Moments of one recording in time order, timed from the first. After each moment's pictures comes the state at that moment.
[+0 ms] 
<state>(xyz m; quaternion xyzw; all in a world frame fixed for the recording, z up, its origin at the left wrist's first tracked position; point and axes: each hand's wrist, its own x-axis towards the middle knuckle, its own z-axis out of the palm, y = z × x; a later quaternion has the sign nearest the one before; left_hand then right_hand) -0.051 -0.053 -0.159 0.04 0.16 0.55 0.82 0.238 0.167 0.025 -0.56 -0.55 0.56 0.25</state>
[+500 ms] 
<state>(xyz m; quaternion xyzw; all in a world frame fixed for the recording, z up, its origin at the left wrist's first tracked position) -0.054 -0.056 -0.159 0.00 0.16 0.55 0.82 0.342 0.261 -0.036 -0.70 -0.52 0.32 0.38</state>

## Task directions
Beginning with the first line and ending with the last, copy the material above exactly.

## Answer box
Moments of one recording in time order, timed from the first. After each moment's pictures comes the state at that moment.
[+0 ms] 
<state>(xyz m; quaternion xyzw; all in a world frame fixed for the recording, z up, its origin at the left wrist's first tracked position; point and axes: each hand's wrist, its own x-axis towards the middle knuckle, its own z-axis out of the palm, y = z × x; a later quaternion has the sign nearest the one before; left_hand then right_hand) -0.051 -0.053 -0.159 0.04 0.16 0.55 0.82 0.238 0.167 0.025 -0.56 -0.55 0.56 0.25</state>
[+500 ms] 
<state>(xyz m; quaternion xyzw; all in a world frame fixed for the recording, z up, its origin at the left wrist's first tracked position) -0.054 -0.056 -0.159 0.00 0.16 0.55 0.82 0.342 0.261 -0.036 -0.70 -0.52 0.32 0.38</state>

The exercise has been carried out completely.